Eh bien, cela dépend et, en particulier, la presse patronale a commis de nombreux articles élogieux voire admiratifs sur Sadri Fegaier, un modèle de réussite, depuis qu'il est devenu 58ème fortune de France en 2022 selon Challenges. Dans Le Point du 22 décembre 2022 : "Sadri Fegaier, l'ascension fulgurante d'un entrepreneur engagé et passionné". Dans Entreprendre du 30 juin 2022 : "Sadri Fegaier : la success-story d'Indexia, groupe engagé et novateur". Forbes le 28 juillet 2022 : "Zoom sur Sadri Fegaier, fondateur d'Indexia Group et entrepreneur à succès" et à nouveau le 26 décembre 2022, "Sadri Fegaier, la success-story à la française". LSA 2 janvier 2023 : "Sadri Fegaier, conçoit des services en faveur du pouvoir d'achat des consommateurs" (il est précisé que l'article est un "Publi-Rédactionnel", au "Contenu proposé par Indexia" !). Le JDD du 10 janvier 2023 : "Sadri Fegaier, un modèle managérial fondé sur l'humain" ("article sponsorisé", mais on s'en serait douté). Technique-Investissement-Finance.com du 15 août 2022 : "Sadri Fegaier : un parcours exceptionnel". L'Express du 12 décembre 2022 : "Sadri Fegaier, la formidable ascension d'un entrepreneur engagé". Le Nouvel Economiste du 4 janvier 2023 : "Sadri Fegaier, un entrepreneur qui agit pour le développement des territoires", etc. Les Echos avaient fait une interview le 11 février 2022 : "Sadri Fegaier : "Nous sommes prêts à saisir les opportunités si elles se présentent"", où le journaliste avait timidement osé poser en fin d'interview la question suivante : "La DGCCRF vous a mis à l'amende pour pratiques commerciales trompeuses en 2019. Qu'avez-vous changé ?", ce à quoi le milliardaire a répondu : "Nous continuons de renforcer notre contrôle qualité. Mais cela fait partie des aléas des grands groupes".

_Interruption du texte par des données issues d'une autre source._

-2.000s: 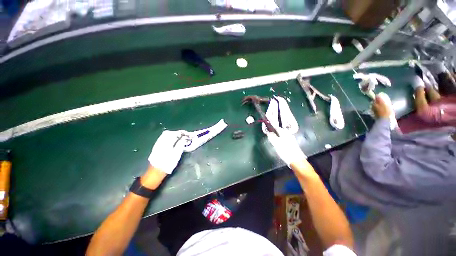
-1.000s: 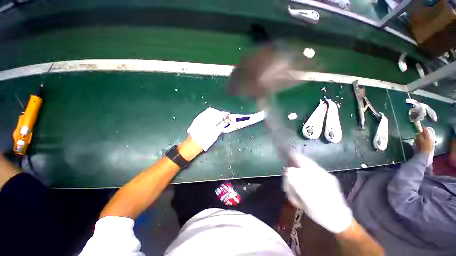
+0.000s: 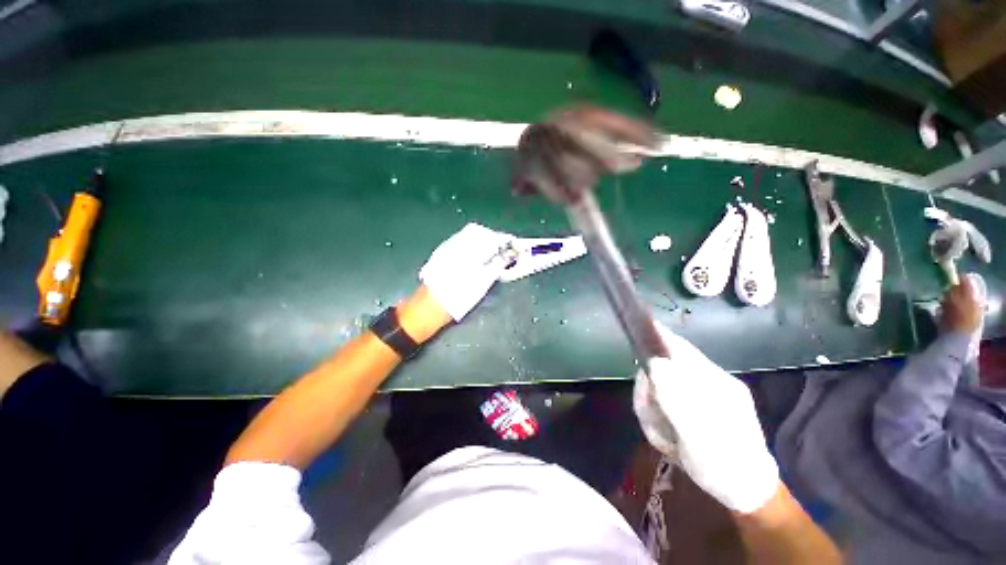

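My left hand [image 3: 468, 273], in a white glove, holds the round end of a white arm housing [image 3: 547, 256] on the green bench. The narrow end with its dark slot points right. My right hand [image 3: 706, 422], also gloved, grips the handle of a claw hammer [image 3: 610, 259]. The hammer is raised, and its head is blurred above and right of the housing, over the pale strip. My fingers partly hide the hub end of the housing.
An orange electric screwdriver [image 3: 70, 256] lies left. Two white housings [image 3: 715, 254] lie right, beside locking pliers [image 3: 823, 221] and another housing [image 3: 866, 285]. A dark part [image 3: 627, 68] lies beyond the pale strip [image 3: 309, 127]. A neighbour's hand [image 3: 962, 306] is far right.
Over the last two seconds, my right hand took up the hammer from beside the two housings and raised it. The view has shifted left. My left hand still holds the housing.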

L'escroc est donc un modèle absolu de réussite pour la presse patronale de ce pays.
Il y a néanmoins eu quelques articles critiques, dont celui de Paris Match du 30 juin 2022 : "Sadri Fegaier : génie ou escroc ?", l'article ne laissant aucun doute sur le fait qu'il s'agit des deux (un génie de l'escroquerie) et le journaliste avouant à la fin qu'il fait lui-même partie des victimes.
Il semble que le cas Sadri Fegaier sera toutefois traité dans l'émission Envoyé Spécial de ce jeudi 19 janvier 2023, sous le titre "Les secrets du plus jeune milliardaire de France".